• _Your goal_: The lines from the top of the listing through the one containing "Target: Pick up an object" are to be retyped exactly, with no other lines.

• _Data excerpt_:
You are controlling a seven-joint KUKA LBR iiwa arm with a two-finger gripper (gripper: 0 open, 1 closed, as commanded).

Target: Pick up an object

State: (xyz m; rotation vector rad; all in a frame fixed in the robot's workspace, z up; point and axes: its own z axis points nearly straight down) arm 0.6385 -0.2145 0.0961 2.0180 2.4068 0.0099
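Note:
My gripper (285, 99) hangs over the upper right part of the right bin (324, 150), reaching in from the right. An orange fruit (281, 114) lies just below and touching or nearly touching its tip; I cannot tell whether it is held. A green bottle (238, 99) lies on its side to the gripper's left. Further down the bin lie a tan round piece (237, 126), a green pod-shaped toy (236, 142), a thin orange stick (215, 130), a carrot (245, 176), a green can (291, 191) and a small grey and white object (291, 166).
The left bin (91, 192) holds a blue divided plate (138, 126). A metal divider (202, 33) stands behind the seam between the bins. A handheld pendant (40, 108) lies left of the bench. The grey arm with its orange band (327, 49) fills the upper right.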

• _Answer section_:
You are controlling a seven-joint KUKA LBR iiwa arm with a two-finger gripper (gripper: 0 open, 1 closed, as commanded).

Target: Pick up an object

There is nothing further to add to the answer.